**Work instructions**
Every line below that has "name" in it should be copied.

*** Begin section ***

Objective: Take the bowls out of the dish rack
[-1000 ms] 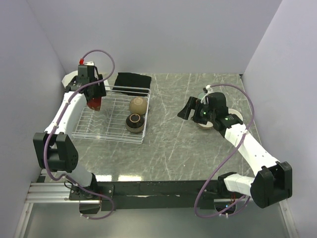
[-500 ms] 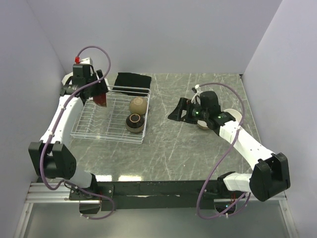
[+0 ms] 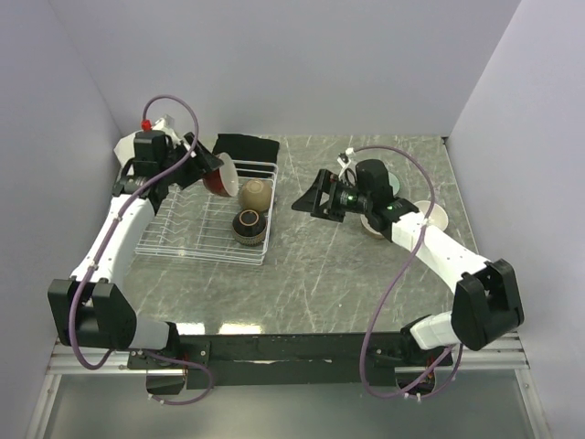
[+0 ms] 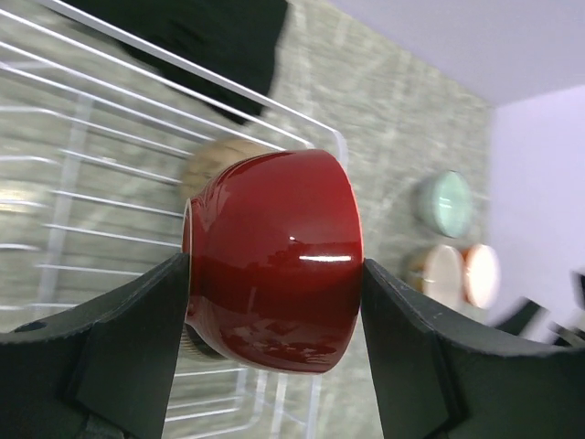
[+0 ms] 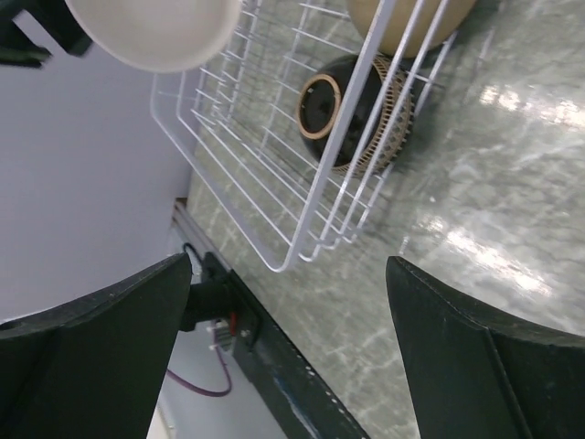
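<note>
My left gripper (image 3: pixel 218 174) is shut on the dark red bowl (image 4: pixel 274 247), holding it on its side above the far edge of the white dish rack (image 3: pixel 183 229). The right wrist view shows this bowl's cream inside (image 5: pixel 155 27). A tan bowl (image 3: pixel 257 194) and a dark brown bowl with a black inside (image 3: pixel 249 226) sit at the rack's right end. My right gripper (image 3: pixel 306 203) hangs open with nothing in it, over the table just right of the rack. A pale teal bowl (image 4: pixel 445 203), a beige bowl (image 4: pixel 441 274) and an orange bowl (image 4: pixel 482 274) stand on the table at the right.
A black cloth (image 3: pixel 245 146) lies behind the rack against the back wall. A white cloth (image 3: pixel 126 146) shows at the back left corner. Walls close in the table on the left, back and right. The right arm's forearm passes over the bowls on the table.
My left gripper has lifted the dark red bowl from the rack's left end and carried it rightward. The right arm has swung left toward the rack, jaws still open.
</note>
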Controlling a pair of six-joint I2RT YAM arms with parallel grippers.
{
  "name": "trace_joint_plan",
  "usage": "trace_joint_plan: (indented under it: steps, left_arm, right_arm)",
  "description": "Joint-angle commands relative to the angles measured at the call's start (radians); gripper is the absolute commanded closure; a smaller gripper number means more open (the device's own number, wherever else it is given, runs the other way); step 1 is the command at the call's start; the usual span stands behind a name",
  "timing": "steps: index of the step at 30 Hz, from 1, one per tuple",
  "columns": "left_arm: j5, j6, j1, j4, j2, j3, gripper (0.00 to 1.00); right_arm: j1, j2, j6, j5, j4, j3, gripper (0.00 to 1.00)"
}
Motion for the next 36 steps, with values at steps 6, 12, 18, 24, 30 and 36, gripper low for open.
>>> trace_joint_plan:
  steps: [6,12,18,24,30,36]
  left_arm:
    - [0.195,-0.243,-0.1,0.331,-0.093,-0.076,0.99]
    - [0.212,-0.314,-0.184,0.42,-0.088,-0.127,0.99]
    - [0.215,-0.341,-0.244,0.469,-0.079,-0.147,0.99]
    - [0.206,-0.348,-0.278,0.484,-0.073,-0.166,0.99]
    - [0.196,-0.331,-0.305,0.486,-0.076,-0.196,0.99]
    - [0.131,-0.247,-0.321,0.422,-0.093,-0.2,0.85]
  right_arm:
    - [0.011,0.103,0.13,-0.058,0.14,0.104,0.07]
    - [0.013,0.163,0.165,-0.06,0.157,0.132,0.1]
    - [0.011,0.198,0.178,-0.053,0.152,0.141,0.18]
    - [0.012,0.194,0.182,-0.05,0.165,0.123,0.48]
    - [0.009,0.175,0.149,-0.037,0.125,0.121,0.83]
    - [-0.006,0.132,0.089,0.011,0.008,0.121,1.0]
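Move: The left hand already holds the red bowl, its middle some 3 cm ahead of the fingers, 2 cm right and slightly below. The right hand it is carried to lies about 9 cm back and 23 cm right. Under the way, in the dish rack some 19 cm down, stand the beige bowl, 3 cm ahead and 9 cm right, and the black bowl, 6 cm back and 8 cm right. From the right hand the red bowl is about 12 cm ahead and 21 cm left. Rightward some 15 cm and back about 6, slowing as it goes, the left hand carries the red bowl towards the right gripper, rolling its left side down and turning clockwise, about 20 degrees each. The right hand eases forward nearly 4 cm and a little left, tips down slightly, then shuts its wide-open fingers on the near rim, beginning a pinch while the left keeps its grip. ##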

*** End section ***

**Exercise answer**
  "name": "trace_joint_plan",
  "description": "Joint-angle commands relative to the angles measured at the call's start (radians); gripper is the absolute commanded closure; a smaller gripper number means more open (the device's own number, wherever else it is given, runs the other way); step 1 is the command at the call's start; the usual span stands behind a name",

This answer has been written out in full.